Sec. 38.104. TRAINING FOR SCHOOL BUS DRIVERS. A school
district, private school, or open-enrollment charter school shall
provide to each bus driver who is responsible for transporting a
student with diabetes training in:
(1) recognizing hypoglycemia and hyperglycemia; and
(2) understanding the proper action to take in
response to an emergency involving a student with diabetes.
Sec. 38.105. REQUIRED CARE OF STUDENTS WITH DIABETES. (a)
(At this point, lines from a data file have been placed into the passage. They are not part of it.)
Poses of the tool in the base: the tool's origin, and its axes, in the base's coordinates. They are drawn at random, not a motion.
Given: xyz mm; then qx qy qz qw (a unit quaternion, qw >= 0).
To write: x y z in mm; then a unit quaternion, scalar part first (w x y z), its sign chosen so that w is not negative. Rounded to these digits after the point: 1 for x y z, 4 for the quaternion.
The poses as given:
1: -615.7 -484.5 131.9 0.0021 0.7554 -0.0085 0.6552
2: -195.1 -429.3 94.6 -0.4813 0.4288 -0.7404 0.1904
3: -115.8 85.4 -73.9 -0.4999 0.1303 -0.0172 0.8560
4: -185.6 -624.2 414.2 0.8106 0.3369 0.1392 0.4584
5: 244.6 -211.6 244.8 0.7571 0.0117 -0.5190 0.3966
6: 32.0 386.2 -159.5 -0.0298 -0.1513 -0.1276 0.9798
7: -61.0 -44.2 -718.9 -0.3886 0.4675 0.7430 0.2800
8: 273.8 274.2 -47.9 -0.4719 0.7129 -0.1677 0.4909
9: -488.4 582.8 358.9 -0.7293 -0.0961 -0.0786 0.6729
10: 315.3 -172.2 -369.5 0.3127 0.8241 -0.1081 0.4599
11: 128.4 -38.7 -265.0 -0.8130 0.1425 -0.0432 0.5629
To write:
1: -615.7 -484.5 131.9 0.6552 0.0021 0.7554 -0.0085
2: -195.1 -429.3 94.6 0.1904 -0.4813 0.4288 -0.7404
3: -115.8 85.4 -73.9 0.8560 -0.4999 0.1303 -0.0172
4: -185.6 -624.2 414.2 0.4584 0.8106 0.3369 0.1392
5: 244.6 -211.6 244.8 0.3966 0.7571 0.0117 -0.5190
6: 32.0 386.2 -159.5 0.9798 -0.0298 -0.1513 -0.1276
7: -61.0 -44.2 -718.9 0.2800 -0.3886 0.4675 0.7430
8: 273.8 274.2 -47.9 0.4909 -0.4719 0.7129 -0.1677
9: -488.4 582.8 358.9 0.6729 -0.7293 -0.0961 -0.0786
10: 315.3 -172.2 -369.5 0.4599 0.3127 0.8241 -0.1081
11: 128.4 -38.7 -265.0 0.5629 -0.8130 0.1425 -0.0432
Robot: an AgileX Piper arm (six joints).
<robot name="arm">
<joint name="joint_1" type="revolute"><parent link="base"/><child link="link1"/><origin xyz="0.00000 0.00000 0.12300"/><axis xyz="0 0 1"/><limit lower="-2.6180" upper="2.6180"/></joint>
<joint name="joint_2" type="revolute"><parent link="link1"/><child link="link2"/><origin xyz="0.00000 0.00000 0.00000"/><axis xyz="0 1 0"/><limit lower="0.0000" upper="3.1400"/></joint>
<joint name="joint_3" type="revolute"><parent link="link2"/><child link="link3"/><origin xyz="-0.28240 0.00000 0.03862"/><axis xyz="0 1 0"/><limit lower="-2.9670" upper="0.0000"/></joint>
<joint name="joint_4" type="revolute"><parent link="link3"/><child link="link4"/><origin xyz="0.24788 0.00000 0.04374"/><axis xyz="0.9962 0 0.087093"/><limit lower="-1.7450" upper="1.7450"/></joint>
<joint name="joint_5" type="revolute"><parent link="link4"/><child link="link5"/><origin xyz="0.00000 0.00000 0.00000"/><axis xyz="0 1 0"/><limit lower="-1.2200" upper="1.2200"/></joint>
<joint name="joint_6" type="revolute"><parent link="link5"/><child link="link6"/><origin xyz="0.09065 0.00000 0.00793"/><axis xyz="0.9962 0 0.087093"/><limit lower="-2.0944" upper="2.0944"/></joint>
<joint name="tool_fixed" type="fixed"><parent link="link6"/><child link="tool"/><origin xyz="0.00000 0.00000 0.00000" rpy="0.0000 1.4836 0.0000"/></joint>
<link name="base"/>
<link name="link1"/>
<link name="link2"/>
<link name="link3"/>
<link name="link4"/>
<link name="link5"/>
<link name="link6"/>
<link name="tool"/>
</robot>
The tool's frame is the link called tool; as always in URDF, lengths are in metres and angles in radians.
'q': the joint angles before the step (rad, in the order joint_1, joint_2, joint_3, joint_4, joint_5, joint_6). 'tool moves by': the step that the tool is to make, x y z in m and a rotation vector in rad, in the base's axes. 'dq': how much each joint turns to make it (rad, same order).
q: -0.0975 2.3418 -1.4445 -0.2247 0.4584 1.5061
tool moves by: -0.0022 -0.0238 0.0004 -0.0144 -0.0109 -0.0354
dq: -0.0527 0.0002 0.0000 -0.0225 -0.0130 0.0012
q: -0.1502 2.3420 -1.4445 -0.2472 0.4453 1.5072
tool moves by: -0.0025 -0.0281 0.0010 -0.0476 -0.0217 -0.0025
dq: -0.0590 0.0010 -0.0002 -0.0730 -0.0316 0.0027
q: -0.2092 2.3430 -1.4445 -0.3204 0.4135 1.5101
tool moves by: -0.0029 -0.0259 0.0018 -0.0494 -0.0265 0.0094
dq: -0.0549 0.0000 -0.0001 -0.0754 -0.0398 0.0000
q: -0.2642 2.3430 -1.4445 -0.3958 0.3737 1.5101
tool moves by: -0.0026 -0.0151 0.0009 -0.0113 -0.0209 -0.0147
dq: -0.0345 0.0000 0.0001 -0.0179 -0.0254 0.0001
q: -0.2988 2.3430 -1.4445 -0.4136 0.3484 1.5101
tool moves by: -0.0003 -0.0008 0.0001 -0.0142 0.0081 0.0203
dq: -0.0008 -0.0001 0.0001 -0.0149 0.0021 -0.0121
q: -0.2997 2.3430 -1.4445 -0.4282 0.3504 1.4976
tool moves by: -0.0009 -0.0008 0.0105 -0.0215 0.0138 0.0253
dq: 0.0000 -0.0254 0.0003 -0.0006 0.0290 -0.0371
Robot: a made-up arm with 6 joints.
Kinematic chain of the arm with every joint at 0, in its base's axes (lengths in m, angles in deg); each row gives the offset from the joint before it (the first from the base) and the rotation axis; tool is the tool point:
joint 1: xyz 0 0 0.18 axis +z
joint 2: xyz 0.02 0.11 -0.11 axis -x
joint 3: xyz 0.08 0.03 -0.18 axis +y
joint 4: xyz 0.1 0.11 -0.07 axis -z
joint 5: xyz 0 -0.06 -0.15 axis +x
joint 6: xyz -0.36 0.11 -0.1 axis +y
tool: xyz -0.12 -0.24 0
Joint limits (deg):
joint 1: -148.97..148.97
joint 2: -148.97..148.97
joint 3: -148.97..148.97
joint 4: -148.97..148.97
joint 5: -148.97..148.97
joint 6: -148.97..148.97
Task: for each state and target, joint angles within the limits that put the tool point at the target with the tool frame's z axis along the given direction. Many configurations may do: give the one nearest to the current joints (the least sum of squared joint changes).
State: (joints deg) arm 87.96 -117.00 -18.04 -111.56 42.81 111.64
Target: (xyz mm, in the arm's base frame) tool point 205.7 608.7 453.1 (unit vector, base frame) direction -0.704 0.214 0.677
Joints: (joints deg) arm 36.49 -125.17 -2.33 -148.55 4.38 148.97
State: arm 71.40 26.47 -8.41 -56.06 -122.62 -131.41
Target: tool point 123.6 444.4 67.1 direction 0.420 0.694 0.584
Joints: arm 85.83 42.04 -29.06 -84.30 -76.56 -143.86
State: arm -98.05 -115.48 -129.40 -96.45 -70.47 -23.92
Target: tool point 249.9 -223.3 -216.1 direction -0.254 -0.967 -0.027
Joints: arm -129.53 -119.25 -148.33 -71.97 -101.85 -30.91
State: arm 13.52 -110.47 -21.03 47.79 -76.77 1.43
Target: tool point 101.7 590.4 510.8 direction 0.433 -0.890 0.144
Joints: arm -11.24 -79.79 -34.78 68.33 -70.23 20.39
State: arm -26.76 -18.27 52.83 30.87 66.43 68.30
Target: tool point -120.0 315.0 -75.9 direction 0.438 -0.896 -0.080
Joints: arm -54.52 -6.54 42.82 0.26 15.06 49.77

At the request of a parent or guardian of a student with diabetes
and in compliance with the student's medical management plan, a
trained diabetes care provider shall:
(1) respond to the student's blood glucose level if it
is outside the target range specified in the medical management
plan;
(2) administer glucagon to the student;
(3) administer insulin to the student or assist the
student in administering insulin through an insulin delivery system
that the student uses;
(4) provide oral diabetes medication to the student;
(5) check and record the student's blood glucose
levels and ketone levels or assist the student with checking and
recording those levels; and
(6) assist the student in following instructions
regarding meals, snacks, and physical activity.
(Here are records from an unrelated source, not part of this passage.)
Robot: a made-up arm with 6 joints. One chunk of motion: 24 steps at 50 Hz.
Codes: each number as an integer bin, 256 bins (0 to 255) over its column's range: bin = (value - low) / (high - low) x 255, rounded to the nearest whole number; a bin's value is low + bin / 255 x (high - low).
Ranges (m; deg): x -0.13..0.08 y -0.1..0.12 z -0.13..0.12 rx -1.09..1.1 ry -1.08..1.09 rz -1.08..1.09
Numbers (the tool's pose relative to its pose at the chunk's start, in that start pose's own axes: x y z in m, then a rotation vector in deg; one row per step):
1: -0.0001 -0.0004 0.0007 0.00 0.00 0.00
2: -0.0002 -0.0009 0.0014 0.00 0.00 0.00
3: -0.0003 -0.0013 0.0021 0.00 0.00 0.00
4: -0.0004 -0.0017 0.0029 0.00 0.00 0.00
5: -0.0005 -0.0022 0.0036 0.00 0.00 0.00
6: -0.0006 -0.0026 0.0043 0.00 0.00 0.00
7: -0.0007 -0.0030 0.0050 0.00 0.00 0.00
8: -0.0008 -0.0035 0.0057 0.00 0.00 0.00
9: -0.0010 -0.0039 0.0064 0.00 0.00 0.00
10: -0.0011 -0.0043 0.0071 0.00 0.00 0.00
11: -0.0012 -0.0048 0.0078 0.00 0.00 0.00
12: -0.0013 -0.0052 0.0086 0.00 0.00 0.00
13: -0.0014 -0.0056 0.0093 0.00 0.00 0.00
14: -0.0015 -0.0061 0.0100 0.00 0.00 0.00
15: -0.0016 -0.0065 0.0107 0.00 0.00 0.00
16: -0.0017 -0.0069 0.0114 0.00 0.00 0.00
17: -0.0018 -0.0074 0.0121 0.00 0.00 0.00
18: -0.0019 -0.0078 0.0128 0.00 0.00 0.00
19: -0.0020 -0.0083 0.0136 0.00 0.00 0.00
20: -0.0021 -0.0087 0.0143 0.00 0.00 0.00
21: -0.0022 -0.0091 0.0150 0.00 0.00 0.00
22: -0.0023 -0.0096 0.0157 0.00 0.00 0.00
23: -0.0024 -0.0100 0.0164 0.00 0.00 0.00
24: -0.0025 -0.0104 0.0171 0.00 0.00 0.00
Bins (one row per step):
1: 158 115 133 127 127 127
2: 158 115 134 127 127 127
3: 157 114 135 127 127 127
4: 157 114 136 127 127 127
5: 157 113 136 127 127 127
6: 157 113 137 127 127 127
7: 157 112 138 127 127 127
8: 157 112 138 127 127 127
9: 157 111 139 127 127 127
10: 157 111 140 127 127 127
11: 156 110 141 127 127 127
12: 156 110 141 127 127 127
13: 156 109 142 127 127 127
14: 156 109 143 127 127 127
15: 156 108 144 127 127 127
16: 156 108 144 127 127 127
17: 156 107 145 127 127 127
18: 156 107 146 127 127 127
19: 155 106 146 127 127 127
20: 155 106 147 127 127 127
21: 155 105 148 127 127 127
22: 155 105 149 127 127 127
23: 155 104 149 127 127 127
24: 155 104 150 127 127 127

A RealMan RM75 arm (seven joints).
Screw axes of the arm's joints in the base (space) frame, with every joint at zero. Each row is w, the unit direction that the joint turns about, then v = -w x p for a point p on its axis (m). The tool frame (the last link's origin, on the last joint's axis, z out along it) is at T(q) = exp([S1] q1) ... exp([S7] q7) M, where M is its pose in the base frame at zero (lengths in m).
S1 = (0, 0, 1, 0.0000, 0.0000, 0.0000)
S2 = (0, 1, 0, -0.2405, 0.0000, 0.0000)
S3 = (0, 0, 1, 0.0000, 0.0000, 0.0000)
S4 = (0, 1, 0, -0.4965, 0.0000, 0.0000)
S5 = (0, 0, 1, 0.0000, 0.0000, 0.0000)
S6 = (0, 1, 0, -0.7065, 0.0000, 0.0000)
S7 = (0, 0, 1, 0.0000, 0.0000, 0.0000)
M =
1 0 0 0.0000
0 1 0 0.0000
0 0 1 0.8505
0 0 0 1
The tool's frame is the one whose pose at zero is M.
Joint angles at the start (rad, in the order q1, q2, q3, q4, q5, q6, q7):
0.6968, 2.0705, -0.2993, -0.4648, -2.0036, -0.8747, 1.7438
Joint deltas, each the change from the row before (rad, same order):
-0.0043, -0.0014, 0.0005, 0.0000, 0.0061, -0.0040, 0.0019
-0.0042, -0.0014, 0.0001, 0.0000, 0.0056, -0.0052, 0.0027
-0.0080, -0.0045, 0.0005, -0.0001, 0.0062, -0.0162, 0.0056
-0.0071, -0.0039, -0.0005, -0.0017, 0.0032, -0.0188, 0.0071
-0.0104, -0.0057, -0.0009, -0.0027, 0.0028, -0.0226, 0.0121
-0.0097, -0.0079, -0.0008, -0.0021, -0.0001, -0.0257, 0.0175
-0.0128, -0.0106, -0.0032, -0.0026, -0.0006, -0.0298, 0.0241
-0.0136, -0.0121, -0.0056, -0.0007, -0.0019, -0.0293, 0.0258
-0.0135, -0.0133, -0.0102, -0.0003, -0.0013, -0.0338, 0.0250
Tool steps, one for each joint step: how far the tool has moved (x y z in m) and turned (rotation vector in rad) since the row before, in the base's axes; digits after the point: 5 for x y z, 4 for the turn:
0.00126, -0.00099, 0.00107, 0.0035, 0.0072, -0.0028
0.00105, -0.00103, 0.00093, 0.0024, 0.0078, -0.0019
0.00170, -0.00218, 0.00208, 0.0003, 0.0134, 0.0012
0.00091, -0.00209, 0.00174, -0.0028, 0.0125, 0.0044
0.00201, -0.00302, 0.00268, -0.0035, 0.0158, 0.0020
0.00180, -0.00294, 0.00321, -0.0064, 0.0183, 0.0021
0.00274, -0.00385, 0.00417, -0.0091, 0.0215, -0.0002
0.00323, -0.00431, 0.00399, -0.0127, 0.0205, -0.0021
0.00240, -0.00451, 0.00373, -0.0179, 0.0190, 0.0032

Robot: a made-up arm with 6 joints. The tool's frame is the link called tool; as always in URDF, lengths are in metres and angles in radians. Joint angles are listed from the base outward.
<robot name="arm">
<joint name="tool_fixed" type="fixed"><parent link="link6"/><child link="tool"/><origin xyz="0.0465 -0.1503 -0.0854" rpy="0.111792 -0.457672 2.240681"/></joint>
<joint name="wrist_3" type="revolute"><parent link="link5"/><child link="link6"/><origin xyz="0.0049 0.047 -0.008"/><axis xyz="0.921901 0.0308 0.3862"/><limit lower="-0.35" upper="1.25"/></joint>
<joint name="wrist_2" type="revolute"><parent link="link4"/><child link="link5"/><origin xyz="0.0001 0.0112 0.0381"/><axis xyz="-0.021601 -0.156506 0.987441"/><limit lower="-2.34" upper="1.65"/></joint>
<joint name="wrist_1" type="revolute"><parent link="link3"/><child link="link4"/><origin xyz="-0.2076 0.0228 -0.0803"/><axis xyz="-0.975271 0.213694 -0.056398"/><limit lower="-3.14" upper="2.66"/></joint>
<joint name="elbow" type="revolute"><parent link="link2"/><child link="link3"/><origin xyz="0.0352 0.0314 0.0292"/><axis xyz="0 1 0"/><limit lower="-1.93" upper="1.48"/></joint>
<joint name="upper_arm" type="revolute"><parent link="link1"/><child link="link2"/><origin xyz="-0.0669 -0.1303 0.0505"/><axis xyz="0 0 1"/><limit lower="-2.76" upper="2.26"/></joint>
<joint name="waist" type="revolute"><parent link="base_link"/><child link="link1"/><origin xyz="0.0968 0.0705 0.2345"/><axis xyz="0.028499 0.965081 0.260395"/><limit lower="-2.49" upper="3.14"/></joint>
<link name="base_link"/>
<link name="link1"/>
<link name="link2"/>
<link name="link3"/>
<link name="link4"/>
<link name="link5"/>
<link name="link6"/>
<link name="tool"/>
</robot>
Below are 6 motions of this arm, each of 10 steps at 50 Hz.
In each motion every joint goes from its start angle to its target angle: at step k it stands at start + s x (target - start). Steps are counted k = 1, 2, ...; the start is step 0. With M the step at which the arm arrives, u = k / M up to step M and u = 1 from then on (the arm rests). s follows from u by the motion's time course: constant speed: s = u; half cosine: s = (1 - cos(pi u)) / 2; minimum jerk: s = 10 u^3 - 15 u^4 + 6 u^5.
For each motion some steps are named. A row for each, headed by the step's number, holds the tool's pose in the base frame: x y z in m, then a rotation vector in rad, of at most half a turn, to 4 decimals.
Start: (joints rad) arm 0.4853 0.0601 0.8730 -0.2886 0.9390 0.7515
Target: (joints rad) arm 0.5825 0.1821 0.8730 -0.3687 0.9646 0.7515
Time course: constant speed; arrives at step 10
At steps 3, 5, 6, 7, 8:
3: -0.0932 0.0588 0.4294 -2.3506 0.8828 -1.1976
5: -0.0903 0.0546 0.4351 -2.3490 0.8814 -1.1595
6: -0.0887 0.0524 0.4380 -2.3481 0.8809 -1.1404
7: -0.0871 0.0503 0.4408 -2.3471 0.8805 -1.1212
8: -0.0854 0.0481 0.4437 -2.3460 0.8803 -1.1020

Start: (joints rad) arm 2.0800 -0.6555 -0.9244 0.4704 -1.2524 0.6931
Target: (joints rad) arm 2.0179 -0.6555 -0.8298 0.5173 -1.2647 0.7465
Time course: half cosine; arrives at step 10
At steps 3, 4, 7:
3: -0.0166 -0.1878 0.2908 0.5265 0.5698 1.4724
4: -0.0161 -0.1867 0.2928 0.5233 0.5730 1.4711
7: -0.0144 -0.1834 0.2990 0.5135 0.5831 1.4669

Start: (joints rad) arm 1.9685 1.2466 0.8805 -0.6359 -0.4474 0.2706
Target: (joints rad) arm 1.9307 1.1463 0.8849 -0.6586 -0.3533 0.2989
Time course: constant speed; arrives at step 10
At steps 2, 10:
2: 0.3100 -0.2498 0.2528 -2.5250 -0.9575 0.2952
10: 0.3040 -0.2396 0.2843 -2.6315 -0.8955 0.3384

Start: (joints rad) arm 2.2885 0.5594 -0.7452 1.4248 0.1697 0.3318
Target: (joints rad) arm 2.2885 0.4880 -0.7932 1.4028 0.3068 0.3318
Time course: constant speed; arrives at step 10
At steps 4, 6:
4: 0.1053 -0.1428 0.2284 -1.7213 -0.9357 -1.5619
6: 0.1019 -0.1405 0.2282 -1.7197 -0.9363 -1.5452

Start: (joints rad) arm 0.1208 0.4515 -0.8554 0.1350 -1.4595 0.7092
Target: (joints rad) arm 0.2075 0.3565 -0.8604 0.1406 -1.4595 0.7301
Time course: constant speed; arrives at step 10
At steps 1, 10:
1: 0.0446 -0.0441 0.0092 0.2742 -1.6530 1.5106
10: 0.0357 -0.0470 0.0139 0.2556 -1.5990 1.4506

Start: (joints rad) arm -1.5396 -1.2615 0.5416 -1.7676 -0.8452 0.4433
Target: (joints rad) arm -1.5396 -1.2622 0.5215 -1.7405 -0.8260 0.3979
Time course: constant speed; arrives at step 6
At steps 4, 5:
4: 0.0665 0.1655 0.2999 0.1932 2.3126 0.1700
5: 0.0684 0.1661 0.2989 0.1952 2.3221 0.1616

(b) A school shall ensure that at least one trained diabetes
care provider is present and available to provide the required care
to a student with diabetes:
(1) during the regular school day;
(2) during any school-sponsored before-school or
after-school program in which a student with diabetes participates;
(3) on any field trip that a student with diabetes
takes;
(4) during any extracurricular activity in which a
student with diabetes participates; and
(5) on a school bus on which a student with diabetes is
transported, if the bus driver has not received the training
required by Section 38.104.
(c) A school district may not restrict the assignment of a
student with diabetes to a particular campus on the basis that the
campus does not have the required trained diabetes care providers.
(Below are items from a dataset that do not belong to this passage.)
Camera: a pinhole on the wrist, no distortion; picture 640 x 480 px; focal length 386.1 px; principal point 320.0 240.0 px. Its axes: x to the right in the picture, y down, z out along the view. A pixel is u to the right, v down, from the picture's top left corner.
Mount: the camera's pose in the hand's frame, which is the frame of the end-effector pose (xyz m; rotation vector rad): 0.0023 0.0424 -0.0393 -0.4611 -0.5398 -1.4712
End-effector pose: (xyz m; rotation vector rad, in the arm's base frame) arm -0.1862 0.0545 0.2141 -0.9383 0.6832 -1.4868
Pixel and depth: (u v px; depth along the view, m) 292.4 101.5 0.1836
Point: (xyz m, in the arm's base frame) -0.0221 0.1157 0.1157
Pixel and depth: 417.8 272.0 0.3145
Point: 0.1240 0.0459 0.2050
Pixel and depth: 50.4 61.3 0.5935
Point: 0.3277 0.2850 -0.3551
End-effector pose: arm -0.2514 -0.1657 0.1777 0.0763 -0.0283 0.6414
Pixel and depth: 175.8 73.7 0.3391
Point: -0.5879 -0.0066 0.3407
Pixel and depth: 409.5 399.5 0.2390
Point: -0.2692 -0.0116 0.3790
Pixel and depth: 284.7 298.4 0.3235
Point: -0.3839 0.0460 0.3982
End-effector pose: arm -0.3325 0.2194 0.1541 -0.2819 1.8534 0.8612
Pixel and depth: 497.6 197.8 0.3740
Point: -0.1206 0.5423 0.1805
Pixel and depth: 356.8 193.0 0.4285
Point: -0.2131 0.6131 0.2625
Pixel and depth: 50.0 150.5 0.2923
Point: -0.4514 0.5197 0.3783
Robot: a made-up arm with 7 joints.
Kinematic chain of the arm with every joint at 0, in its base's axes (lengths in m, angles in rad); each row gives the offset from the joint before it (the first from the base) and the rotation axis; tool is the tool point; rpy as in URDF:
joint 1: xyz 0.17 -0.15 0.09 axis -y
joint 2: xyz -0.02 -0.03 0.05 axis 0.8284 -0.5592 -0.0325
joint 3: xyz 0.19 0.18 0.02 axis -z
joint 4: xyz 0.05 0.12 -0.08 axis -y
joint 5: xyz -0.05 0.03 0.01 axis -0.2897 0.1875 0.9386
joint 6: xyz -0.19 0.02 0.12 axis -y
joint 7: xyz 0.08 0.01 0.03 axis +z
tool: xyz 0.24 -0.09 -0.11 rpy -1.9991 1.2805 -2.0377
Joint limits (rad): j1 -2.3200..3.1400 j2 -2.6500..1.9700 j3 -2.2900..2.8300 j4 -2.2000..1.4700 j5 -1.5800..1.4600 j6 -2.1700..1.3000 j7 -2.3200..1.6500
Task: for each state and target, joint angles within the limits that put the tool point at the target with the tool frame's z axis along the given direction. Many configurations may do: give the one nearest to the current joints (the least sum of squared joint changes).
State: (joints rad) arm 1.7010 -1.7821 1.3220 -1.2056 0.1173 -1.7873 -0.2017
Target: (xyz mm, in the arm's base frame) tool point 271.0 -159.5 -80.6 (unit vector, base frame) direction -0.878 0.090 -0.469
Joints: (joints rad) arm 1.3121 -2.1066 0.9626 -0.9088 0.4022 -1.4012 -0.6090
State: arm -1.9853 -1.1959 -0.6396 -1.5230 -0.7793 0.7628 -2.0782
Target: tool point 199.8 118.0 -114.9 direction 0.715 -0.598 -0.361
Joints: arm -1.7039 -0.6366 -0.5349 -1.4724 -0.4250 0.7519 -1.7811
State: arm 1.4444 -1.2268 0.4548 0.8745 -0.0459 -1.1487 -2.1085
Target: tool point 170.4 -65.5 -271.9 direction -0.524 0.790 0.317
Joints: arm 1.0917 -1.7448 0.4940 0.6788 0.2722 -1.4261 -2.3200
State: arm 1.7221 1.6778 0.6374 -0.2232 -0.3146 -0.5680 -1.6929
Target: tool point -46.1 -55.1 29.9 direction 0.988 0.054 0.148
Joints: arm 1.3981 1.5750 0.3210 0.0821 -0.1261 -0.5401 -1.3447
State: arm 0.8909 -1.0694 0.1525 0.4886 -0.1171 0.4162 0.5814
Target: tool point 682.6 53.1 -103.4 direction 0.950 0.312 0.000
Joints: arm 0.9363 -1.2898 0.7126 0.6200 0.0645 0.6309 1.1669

(d) A trained diabetes care provider who performs an
activity described by Subsection (a) in compliance with the medical
management plan of a student with diabetes:
(1) is not considered to be engaging in the practice
of:
(A) professional nursing under Chapter 301,
Occupations Code, or other state law; or
(B) vocational nursing under Chapter 302,
Occupations Code, or other state law; and
(2) is exempt from any applicable state law or rule
that restricts the activities that may be performed by a person who
is not a health care professional.
Sec. 38.106. INDEPENDENT MONITORING AND TREATMENT. On the
written request of a parent or guardian of a student with diabetes,
and if permitted by the student's medical management plan, a school
may permit the student to:
(1) perform blood glucose level checks;
(2) administer insulin through the insulin delivery
system the student uses;
(3) treat hypoglycemia and hyperglycemia;
(4) possess on the student's person at any time any
supplies or equipment necessary to monitor and care for the
student's diabetes; and
(5) otherwise attend to the management and care of the
student's diabetes in the classroom, in any area of the school or
school grounds, or at any school-related activity.
Sec. 38.107. IMMUNITY FROM LIABILITY. (a) A physician,
school nurse, or school employee is immune from liability for civil
damages resulting from an action taken in compliance with this
subchapter if the person acted in the same manner as an ordinarily
reasonable and prudent person would have acted under the same or
similar circumstances.
(b) If a physician, school nurse, or school employee is
immune from liability under Subsection (a), the school that employs
the person is also immune from liability.
SECTION 2. Subchapter C, Chapter 38, Education Code,
applies beginning with the 2004-2005 school year.
SECTION 3. This Act takes effect September 1, 2003.